Zodra ik zie dat Martijn meer vragen wilt gaan stellen komt Deborah binnen gelopen. 'Hey Lena. Hoe is het?' 'Goed.' 'Ik maak soep. Wil je proeven?' Ik knik en loop achter Deborah aan. Ik kijk in de pan en zie dat Deborah tomatensoep aan het koken is. Mijn lievelings soep. 'Hier.' Ik slurp voorzichtig van de hete soep. Ik knik. 'Lekker.'

'Zou jij Sam misschien even water willen geven? Hij zal wel dorst hebben na al dat geren vandaag.' Ik knik. 'Wat voor geren?' Ik steek het bakje onder de koude kraan en laat het bakje vol lopen. 'Joris is met hem naar het bos geweest met zijn vriendin. Ze gingen hardlopen. Vandaar.' 'Heeft Joris een vriendin? Sinds wanneer is dat?' Deborah haalt haar schouders op. 'Sinds kort volgens mij.' Zodra ik het waterbakje neer heb gezet op de grond komt Sam al gelijk aangelopen om te drinken. 'Lekker drinken he Sam.'

Martijn gaat aan tafel zitten en we beginnen gezellig met z'n drietjes te praten. 'Zal ik de tafel dekken?
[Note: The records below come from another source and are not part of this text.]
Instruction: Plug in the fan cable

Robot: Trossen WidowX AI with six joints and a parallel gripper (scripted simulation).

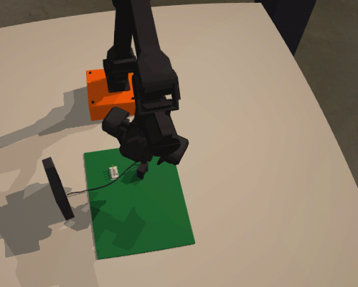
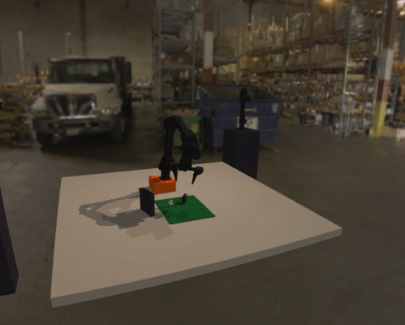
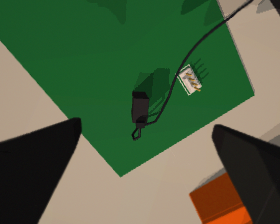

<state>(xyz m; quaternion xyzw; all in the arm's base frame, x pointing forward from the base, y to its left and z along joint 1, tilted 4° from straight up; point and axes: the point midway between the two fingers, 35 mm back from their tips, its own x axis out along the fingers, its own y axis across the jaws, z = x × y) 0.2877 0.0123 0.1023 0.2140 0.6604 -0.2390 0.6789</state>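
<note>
The black plug is 11 cm below my gripper tip, 2 cm behind it and 1 cm to the left of it. Also, from my gripper tip: black fan (20 cm to the right, 7 cm below, 2 cm ahead); green board (14 cm below, 5 cm ahead, 2 cm to the right); white four-pin fan header (13 cm below, 7 cm to the right, 3 cm behind).
</note>
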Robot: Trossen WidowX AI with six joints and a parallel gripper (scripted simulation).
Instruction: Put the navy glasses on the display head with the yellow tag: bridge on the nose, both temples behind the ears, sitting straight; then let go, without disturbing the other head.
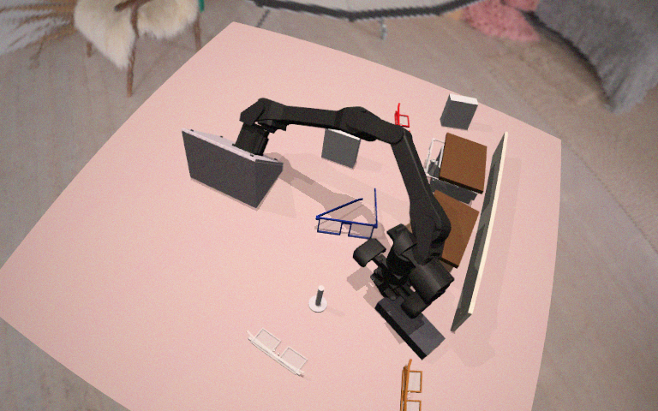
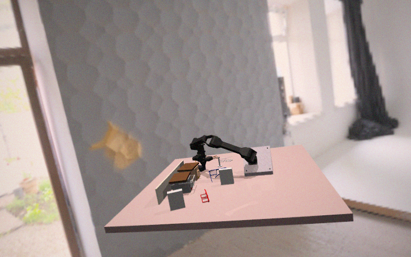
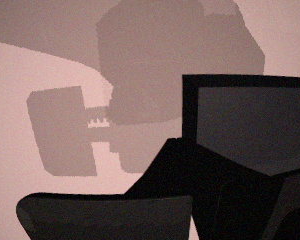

Ik ben toch al zo lekker bezig.' Deborah knikt. 'Als je dat zou willen doen graag. Je bent een engel.' 'Met een B ervoor zeker?' Deborah kijkt me vragend aan. 'Ik weet niet. Dat zei mijn vader altijd' zeg ik schouder ophalend. Ik zet alles neer. Onderleggers, borden en lepels. 'Lena. Waar zit jij met je gedachten?' vraagt Martijn. 'Hmm?' 'Vertel op. Heb je een vriendje?' 'Wat? Vriendje? Welk vriendje? Ik heb geen vriendje' lach ik ongemakkelijk. 'Ja. Daarom word je zeker zo rood? Vertel op. Wie is het?' Ik schud m'n hoofd. 'Ik ben gewoon vrolijk.' 'Uhuh. Daarom zet je zeker borden neer terwijl we soep gaan eten. Soep eet je uit een soepkom.' Ik begin te lachen. 'Ja. Tuurlijk. Stom van me.'

Deborah begint te lachen. 'Kan gebeuren.' Ik knik en ruil de borden om voor soepkommen. 'Bent u tevreden?' vraag ik aan Martijn. Hij knikt. 'Zeer tevreden mevrouw.' Nu is het mijn beurt om te glimlachen. Ik ga onderaan de trap staan en kijk naar boven. 'Nikki. Joris. Aan tafel!' Niet veel later zie ik het gezicht van Nikki verschijnen. 'Kom al!' 

Niet veel later zitten we met z'n alle aan tafel. Het enige wat je hoort is het getik van de soeplepels in de kommetjes en het geslurp door de hitte die er vanaf komt. 'Lena moet jullie wat vertellen.' 'Oh ja?' Ik kijk Martijn verbaasd aan. Iedereen kijkt mij vragend aan. 'Wat dan Leen?' 'Dat vraag ik me ook af.' 'Lena heeft een vriendje.' 'Helemaal niet!' 'Lena. We weten allemaal dat je in de ontkenningsfase zit. Dat geeft niet. We zijn allemaal jong geweest.' Ik denk aan Dennis en begin te lachen. Weer voel ik dat ik rood word. 'Laat me met rust. Ik heb geen vriendje. Laat me even mijn soep in alle rust opeten wil je?' Martijn begint te lachen en gooit zijn armen in de lucht uit onschuld. 'Ik ben gewoon vrolijk. Dat mag toch?' Martijn knikt. Ze moesten eens weten hoe blij en gelukkig ik me voel. Het belangrijkste nog. Om welke reden ik zo vrolijk ben. Dat kan ik ze niet vertellen. Echt nooit.